**Data excerpt**
* * * *

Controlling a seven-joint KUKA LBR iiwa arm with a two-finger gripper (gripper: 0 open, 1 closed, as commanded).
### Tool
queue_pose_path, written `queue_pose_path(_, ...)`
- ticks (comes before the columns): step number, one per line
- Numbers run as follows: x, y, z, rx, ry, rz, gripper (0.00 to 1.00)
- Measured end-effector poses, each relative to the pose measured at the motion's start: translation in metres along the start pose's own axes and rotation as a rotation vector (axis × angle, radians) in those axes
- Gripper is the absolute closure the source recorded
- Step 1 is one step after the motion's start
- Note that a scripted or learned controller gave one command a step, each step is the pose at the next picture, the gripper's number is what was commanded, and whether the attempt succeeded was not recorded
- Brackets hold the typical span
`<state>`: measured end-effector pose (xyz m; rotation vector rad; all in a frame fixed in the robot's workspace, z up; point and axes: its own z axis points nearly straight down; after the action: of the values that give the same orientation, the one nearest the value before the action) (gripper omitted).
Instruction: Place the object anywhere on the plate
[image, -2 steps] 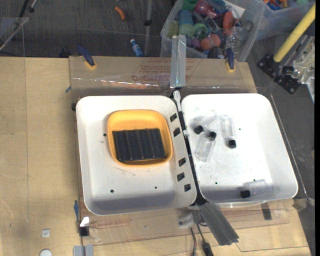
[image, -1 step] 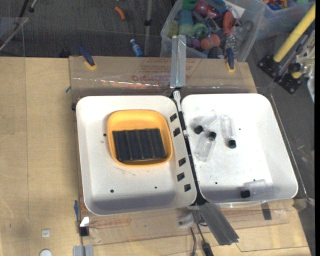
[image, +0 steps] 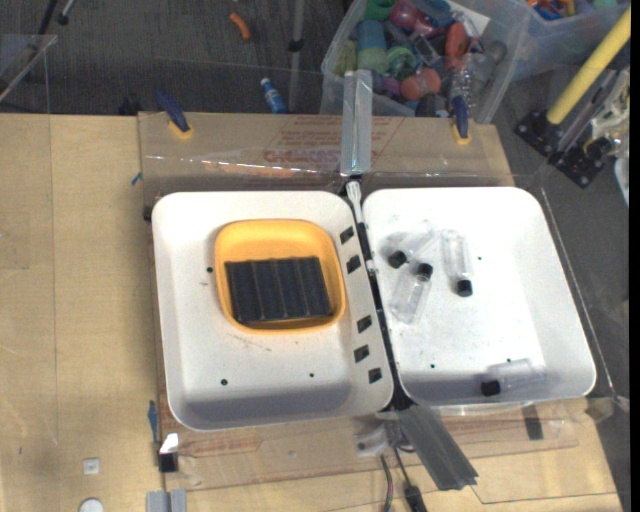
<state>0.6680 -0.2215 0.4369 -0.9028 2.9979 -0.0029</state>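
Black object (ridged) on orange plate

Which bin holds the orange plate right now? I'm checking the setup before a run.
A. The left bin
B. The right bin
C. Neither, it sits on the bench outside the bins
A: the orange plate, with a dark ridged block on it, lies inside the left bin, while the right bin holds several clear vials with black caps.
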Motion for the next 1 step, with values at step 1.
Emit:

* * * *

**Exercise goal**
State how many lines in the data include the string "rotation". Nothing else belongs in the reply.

**Response to this task**
2